Previous studies have found that DAS28-dcrit responses are associated with improvements in function as assessed by the Funktionsfragebogen Hannover patient questionnaire [3] and that patients with DAS28-dcrit responses are more likely to achieve individual responses in PROs than patients who do not achieve a DAS28-dcrit response [6]. In this study, we extend these observations by showing that DAS28-dcrit responses were closely associated with improvements in mean values for PROs, regardless of the drug involved. Patient global health is one of the parameters used to derive the DAS28, so the association between a DAS28-dcrit response and global health is perhaps expected. However, the strong association with pain is more surprising and supports the clinical relevance of a DAS28-dcrit response as a surrogate for outcomes important to patients. The mean change in pain during tocilizumab and anti-TNF treatment exceeded the individual pain-dcrit response value of 30 mm (corresponding to 3 points on a scale of 0 to 10 as calculated by Scharbatke et al. [6]) in the DAS28-dcrit responder group, but not in the group that did not achieve a DAS28-dcrit response, suggesting that changes in pain associated with a DAS28-dcrit response were clinically meaningful to patients.
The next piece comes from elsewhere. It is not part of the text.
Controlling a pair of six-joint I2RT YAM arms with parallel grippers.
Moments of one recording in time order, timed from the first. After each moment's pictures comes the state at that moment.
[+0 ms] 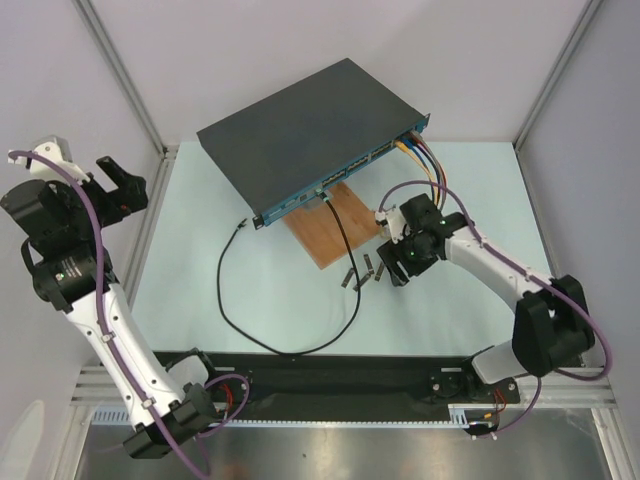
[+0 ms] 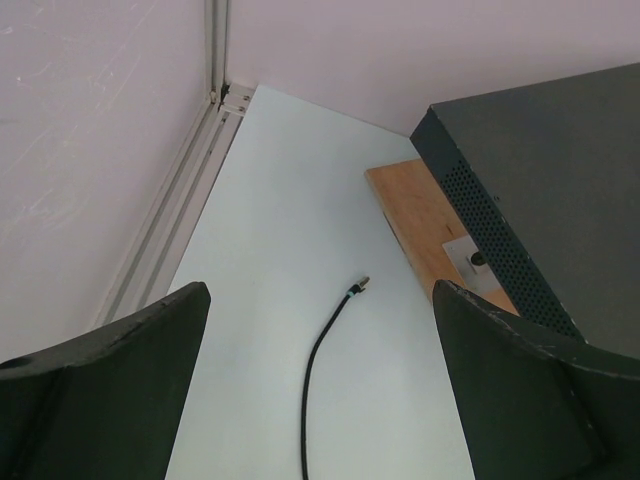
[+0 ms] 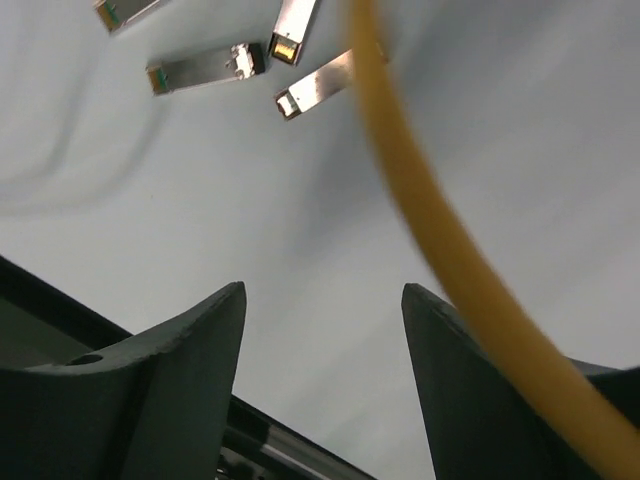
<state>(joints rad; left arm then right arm) 0.60 0.97 1.47 -0.75 0.45 -0.13 0.45 1.44 1.05 -0.80 -0.17 -0.20</state>
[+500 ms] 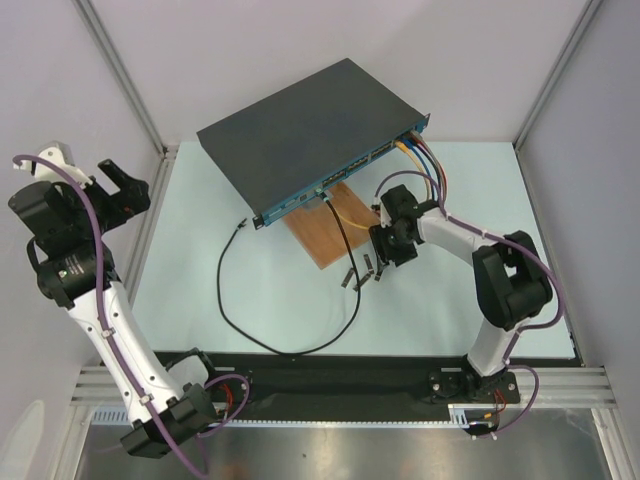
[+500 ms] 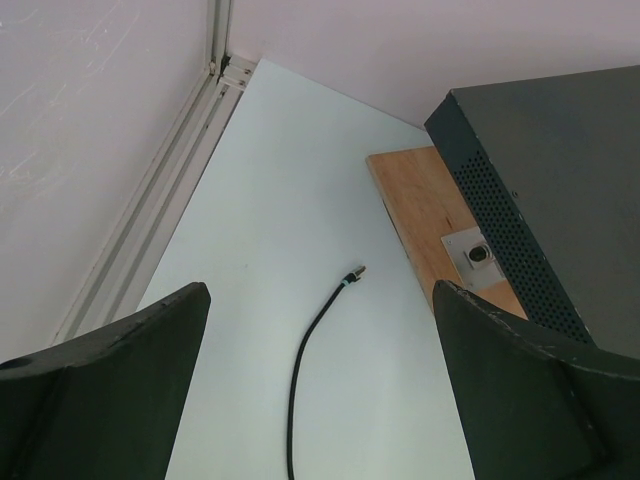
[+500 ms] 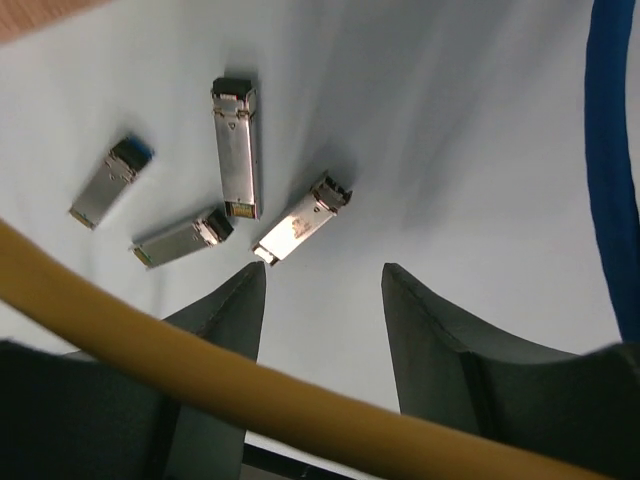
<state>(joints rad) 0.59 0.97 1.42 -0.74 0.42 -0.18 0.47 1.76 1.19 -0.66 -0.11 0.14</state>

Patients with a DAS28-dcrit response also showed strong improvements in patient-reported function as assessed by the HAQ-DI. As has been reported previously [6], fatigue was the PRO most refractory to improvement in patients achieving a therapeutic response.

Limitations of this study include the use of ad hoc analyses conducted retrospectively. In addition, although statistical assessments were adjusted for potential confounding factors, there were no adjustments for multiplicity, which may have had a slight impact on the reported data. The analyses reported here are specific to tocilizumab and TNF inhibitors and may not apply to conventional DMARDs or other biologic agents. The DAS28 assessments used in this study utilized ESR as the acute phase reactant; DAS28 values based on C-reactive protein may have varied slightly.
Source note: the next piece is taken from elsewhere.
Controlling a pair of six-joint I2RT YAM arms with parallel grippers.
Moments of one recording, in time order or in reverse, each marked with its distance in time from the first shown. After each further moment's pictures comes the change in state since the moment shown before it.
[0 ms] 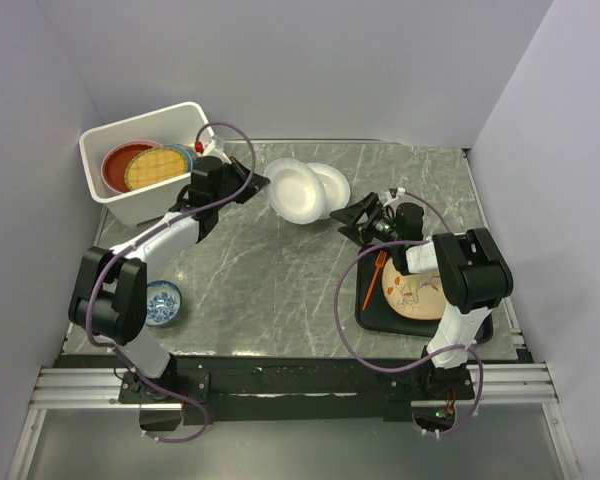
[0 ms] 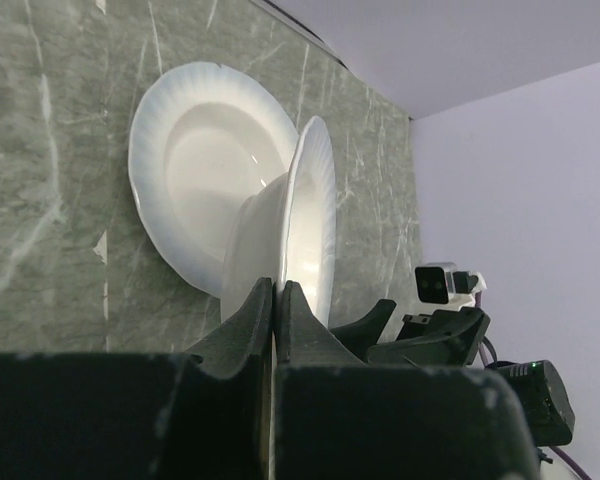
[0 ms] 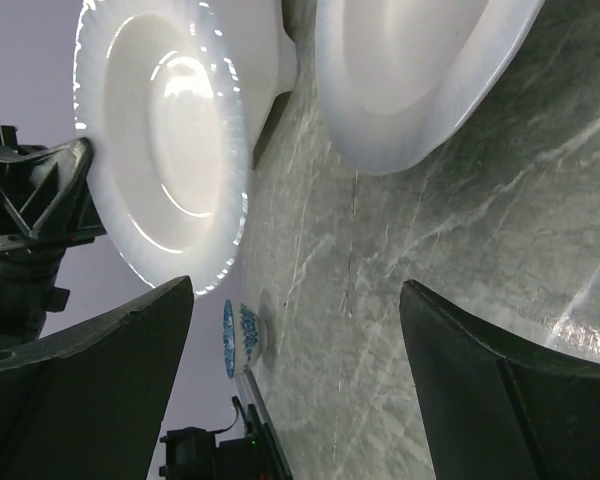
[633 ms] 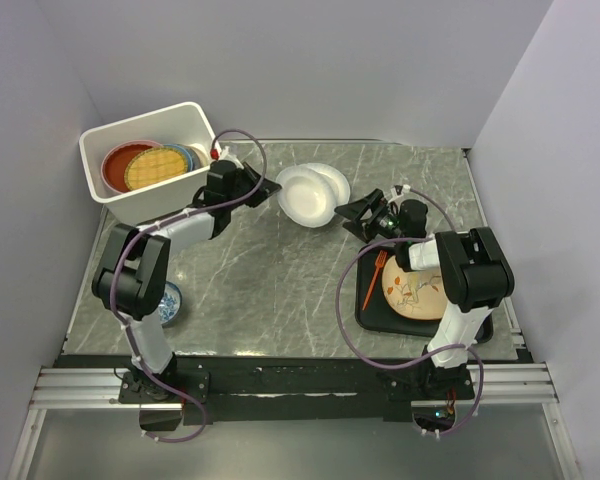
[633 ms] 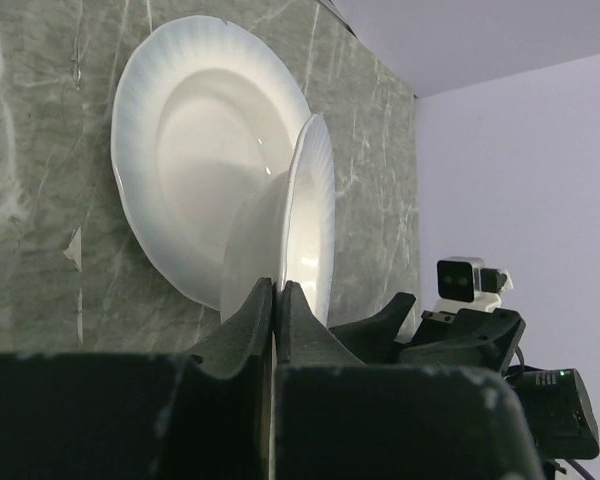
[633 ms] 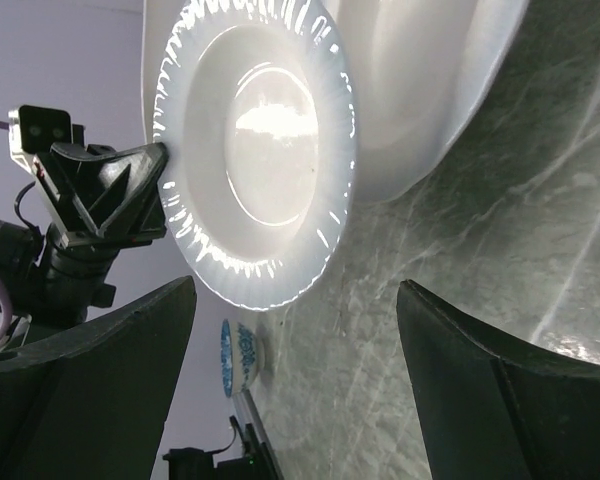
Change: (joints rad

Because of the strong effect of tocilizumab on acute phase reactants, DAS28 evaluations may somewhat overestimate the therapeutic effects of this drug [19]. However, compared with other included variables, ESR has been shown to make the smallest independent contribution to DAS28 [20]. A retrospective analysis of data from the SATORI study, a double-blind comparative study of tocilizumab versus methotrexate, found that the coefficient of correlation between DAS28-ESR and the CDAI, which does not contain an inflammatory marker, was high (> 0.8) at baseline and throughout the study; the correlation did not decrease following improvements in ESR after tocilizumab initiation [21]. As mentioned previously, CDAI assessments have shown improved disease activity with tocilizumab compared with anti-TNF comparators in previous reports [12, 13]. However, CDAI-dcrit evaluations are not possible because, unlike the DAS28, the CDAI does not have a normal distribution over the span of disease activity [22]. Because the CDAI is a nonlinear measure, it is not appropriate for a statistical tool such as dcrit which requires equidistance between score intervals to provide a valid outcome.
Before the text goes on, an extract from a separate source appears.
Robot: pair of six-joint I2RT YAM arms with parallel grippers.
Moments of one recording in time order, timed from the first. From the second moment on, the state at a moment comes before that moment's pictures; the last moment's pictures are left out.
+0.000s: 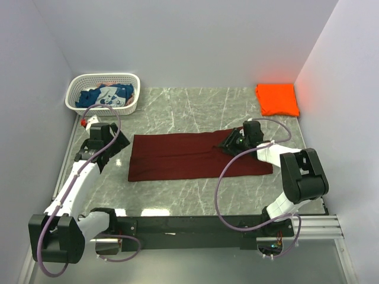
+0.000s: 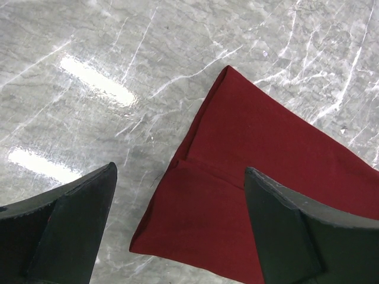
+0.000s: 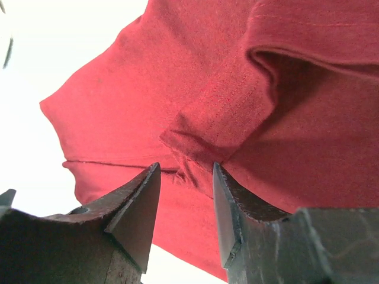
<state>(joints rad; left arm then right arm) -0.06 1.05 0.75 -0.42 -0.20 -0.64 0.19 1.59 0.73 0.06 -0.34 0.84</state>
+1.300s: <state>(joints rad) -0.43 1.29 0.92 -0.33 0.00 -0.76 -0.03 1.40 0.80 -0.15 -0.32 0.61</state>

In conclusion, our study demonstrates that the DAS28-dcrit provides a robust statistical tool for evaluating individual responses to RA therapy with wide applicability across different active agents and clinical settings. In analyses of clinical trial data, the DAS28-dcrit criterion effectively discriminates between active agents, while its close association with PROs makes it a suitable and easy-to-use tool for treat-to-target treatment decisions. We believe a more stable response metric has the potential to improve outcome assessments, and we encourage the prospective use of the DAS28-dcrit response criterion in future RA studies to further examine its utility in both clinical trials and routine clinical care.